My gun expert gave me his notes on my gun usage this weekend, and I was able to incorporate them all yesterday, so this week has already been more productive than the last two. Which is good, because right now there's a workman covering my hardwood with black plastic preparatory to gutting my back porch, and I expect to be a little distracted for the next four months.
Anyway, there is a moment of frozen stupidity I have to go through right before I look at any notes anybody gives me on a work; a moment in which I feel certain I'm about to find out exactly how inept, ignorant, and unworthy I am. This is the sensitive ego blocking the path forward, and as usual yesterday I shoved it aside and got on with business. The notes were exactly what I needed. Now Len's ears ring for the correct amount of time after her gun battle, she does not hear a bullet whine through the air because they only do that when they ricochet, and she does not release a non-existent safety or skip cocking the weapon. I also know more about how sound travels in the Hill Country.
Although it wasn't in his brief, my expert also asked me a question in passing about another matter, which caused me to look for the answer, which made me realize that in the press of trying to write an action sequence I had made a factual blunder, which is now corrected. So if my expert had been paid, he would have earned a bonus. As it is, I think I need to bring game snacks he can share next time.
The ego is a peculiar thing, and more often a hindrance than a help in any kind of real work. I am far from unusual in having that moment of frozen stupidity, which makes us want to avoid reading critiques of our work, and which will also lead us to argue with critiques of our work, regardless of the nature or value of the critique.

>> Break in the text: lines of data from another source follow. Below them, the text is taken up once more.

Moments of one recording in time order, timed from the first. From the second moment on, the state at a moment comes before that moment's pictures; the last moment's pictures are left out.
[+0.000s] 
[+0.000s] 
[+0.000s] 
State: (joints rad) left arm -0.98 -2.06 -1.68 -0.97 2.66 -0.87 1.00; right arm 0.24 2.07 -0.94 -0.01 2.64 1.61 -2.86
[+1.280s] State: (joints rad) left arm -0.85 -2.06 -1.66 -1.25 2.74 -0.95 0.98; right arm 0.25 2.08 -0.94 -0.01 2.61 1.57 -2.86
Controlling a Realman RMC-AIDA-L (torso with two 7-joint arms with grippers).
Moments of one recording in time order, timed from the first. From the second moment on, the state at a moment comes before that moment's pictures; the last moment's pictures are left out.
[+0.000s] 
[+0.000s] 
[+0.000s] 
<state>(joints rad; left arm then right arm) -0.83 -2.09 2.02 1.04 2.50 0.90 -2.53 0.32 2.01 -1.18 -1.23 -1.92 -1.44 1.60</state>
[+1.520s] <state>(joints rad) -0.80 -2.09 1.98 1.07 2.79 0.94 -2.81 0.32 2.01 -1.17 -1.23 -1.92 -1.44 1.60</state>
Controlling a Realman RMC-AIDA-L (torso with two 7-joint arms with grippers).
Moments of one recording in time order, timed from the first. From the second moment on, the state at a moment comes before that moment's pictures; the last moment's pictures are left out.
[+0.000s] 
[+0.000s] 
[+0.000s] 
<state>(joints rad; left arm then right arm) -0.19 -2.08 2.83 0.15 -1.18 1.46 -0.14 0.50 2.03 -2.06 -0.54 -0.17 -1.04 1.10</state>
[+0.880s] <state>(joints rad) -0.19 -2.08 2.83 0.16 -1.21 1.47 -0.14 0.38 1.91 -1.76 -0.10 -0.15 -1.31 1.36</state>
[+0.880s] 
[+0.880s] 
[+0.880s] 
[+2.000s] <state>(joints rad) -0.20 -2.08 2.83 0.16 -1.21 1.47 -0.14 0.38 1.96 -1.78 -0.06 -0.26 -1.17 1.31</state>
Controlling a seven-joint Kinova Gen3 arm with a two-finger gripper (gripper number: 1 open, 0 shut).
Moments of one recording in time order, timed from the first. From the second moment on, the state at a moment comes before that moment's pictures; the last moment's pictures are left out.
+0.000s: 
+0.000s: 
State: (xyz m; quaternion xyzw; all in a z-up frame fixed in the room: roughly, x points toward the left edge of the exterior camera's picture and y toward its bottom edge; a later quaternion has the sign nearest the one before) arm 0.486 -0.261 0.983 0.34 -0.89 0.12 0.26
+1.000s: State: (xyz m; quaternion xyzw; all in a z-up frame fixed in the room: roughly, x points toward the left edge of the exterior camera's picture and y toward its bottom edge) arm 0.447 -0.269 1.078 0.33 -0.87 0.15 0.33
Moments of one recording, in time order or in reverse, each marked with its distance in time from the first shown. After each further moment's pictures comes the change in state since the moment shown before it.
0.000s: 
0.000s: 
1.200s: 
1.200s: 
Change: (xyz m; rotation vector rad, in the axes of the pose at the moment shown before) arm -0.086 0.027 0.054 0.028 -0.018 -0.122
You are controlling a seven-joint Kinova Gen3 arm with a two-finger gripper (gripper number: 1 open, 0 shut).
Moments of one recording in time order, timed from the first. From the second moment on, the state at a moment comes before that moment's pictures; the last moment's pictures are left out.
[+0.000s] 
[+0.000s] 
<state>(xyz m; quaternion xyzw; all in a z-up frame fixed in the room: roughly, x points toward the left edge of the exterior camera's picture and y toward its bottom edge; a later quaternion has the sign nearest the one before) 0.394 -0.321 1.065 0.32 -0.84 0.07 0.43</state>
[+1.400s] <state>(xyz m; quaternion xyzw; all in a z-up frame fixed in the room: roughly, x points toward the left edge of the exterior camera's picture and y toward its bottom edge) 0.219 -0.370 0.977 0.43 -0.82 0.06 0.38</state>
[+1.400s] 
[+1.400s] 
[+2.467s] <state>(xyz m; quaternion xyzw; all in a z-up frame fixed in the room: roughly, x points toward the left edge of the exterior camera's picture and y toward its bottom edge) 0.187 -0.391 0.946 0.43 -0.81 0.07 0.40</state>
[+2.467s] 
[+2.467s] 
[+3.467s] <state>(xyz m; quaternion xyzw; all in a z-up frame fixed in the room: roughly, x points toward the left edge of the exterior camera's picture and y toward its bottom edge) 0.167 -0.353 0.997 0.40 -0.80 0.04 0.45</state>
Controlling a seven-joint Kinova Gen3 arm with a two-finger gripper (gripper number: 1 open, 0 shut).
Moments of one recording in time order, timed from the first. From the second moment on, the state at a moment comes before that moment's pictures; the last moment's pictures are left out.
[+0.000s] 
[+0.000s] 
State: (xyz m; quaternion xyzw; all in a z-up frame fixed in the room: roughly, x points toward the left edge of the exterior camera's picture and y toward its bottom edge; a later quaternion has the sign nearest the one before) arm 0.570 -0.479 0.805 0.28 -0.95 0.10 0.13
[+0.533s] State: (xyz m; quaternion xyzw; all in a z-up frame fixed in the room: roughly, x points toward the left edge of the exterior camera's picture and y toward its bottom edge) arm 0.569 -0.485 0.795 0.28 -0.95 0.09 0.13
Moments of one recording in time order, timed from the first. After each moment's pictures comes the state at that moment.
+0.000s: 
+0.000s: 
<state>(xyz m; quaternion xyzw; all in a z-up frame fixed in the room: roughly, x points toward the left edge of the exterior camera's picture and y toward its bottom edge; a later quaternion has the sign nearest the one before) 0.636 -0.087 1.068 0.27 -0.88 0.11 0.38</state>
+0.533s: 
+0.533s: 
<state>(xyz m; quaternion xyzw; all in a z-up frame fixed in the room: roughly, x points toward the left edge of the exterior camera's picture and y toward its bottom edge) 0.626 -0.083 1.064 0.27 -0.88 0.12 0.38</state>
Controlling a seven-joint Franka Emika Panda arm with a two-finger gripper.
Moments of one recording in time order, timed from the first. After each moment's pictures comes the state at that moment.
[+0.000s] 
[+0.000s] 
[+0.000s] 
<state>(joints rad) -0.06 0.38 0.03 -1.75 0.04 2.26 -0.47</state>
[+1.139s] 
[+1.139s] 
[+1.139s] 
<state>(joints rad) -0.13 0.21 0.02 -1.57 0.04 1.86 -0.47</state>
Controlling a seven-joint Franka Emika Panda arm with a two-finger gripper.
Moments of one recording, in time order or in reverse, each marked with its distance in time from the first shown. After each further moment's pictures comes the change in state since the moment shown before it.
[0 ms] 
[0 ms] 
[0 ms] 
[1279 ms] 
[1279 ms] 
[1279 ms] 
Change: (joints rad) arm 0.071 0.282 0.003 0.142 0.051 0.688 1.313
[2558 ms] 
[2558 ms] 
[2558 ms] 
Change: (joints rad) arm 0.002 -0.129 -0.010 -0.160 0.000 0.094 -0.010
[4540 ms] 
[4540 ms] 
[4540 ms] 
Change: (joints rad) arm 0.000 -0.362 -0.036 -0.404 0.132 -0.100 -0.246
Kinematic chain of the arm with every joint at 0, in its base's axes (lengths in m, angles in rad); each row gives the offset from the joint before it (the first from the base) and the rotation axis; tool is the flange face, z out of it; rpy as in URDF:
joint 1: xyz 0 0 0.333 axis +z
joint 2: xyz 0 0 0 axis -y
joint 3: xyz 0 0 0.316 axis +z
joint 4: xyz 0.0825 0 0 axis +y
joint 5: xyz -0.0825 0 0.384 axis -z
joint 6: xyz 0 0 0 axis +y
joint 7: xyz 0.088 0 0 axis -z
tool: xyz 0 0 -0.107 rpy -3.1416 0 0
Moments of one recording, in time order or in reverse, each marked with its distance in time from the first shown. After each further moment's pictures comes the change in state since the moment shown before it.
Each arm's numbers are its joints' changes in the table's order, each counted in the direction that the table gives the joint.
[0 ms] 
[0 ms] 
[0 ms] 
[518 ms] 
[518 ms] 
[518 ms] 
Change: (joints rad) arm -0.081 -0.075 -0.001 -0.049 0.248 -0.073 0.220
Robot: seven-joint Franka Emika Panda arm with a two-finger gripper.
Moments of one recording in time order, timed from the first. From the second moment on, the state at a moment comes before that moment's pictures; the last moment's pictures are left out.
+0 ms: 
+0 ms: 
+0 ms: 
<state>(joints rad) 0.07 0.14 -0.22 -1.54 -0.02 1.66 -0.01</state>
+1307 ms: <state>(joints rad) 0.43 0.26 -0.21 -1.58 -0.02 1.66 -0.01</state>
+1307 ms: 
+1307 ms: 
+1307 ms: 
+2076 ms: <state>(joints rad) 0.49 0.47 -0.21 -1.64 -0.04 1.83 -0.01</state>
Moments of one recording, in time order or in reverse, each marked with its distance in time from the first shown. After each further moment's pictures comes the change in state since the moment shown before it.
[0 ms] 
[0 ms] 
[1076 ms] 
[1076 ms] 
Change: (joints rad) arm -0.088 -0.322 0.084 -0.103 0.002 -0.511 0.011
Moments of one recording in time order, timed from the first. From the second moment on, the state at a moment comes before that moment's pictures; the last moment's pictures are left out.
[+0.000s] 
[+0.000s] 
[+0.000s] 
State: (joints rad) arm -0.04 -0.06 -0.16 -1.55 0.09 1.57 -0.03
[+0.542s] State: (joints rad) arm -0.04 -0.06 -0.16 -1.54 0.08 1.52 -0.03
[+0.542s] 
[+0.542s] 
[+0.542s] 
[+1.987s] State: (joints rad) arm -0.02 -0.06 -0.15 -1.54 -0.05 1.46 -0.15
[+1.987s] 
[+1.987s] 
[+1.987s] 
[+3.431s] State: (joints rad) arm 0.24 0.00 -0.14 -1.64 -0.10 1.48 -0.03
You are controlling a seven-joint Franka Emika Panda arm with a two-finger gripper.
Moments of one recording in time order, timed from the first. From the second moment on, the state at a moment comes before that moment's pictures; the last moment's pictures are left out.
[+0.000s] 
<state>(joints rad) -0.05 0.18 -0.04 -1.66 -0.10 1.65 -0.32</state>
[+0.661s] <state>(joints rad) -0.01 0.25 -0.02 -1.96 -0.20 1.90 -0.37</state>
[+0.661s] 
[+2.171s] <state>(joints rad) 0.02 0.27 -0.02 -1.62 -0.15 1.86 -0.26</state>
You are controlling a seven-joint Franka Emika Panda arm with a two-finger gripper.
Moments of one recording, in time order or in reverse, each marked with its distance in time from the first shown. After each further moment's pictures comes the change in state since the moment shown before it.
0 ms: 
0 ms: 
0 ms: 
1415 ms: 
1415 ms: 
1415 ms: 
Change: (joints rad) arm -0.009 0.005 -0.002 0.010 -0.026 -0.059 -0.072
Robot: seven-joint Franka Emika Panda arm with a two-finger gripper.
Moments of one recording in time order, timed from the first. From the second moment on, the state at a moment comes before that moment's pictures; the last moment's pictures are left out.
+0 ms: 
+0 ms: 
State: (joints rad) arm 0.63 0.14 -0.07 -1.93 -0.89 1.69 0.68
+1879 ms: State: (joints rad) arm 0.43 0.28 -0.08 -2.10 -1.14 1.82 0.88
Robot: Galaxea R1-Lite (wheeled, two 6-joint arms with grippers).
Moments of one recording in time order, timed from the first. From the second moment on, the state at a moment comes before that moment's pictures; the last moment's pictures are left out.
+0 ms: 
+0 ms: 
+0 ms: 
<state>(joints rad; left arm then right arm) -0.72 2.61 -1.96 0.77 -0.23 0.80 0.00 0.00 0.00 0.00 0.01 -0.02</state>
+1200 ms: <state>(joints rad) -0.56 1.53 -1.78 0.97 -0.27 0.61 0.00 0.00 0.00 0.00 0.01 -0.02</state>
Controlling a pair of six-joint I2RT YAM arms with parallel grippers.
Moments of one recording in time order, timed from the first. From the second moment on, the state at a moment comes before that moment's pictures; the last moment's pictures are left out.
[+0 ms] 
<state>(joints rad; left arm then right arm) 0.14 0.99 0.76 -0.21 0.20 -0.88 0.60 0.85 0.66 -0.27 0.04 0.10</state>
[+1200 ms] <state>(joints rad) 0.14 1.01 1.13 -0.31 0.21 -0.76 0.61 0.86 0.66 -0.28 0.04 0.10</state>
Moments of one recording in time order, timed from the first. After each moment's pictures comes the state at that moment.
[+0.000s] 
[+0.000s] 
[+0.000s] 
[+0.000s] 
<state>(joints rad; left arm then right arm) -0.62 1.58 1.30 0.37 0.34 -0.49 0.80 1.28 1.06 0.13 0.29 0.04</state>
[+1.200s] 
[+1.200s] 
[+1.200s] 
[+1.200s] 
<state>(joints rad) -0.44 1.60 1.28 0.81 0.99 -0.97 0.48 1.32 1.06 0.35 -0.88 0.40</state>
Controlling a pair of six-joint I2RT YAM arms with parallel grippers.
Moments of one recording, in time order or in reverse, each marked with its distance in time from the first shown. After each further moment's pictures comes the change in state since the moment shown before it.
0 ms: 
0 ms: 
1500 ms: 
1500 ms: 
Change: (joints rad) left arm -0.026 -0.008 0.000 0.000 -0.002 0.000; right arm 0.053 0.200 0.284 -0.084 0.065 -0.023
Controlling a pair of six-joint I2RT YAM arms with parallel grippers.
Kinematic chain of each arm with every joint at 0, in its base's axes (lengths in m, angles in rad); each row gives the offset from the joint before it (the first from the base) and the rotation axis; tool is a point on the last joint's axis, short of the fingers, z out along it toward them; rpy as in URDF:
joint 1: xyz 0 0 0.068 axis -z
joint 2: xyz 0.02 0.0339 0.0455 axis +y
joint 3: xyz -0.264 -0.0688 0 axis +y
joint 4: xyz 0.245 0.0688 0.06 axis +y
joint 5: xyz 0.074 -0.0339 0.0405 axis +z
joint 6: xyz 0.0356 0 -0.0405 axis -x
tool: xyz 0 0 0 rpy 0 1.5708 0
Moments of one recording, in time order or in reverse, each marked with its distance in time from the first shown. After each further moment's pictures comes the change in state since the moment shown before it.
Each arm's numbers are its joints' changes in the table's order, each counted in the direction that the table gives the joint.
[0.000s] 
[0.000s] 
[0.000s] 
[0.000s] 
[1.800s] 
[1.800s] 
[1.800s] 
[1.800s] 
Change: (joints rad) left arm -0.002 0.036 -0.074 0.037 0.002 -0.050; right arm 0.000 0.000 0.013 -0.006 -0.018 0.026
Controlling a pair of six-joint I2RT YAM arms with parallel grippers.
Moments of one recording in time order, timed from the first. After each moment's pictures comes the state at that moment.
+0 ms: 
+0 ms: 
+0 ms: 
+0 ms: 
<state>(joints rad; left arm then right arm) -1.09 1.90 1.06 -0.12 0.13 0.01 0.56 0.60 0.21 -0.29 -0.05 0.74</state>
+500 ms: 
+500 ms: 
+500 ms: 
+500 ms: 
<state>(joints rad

As human beings, we have a tendency to prefer to maintain our opinion of ourselves; but this works contrary to our best interest, as it leads us to prefer to ignore, or even defend, a mistake rather than to correct it.
This is the same destructive force that will prefer the appearance of integrity to its reality; that leads us to remain ignorant rather than gain knowledge by asking a question that we fear will make us sound stupid; that keeps us tackling problems over and over again with techniques that have failed repeatedly, because we think they ought to work, and because the alternatives offend our sense of how the world ought to operate.
I have witnessed more than one diagnosed paranoid, and it struck me that the methods by which these people distort their perception of the world is indistinguishable, except in degree, from those the rest of us use. Many of us would rather be miserable and ineffectual for the rest of our lives than admit to having once been wrong.
Whatever work you're doing, it's not about you. It's about the work. Put yourself to one side and focus on the work, and then you won't have to pretend your way to self-esteem. You'll have good work to build it on.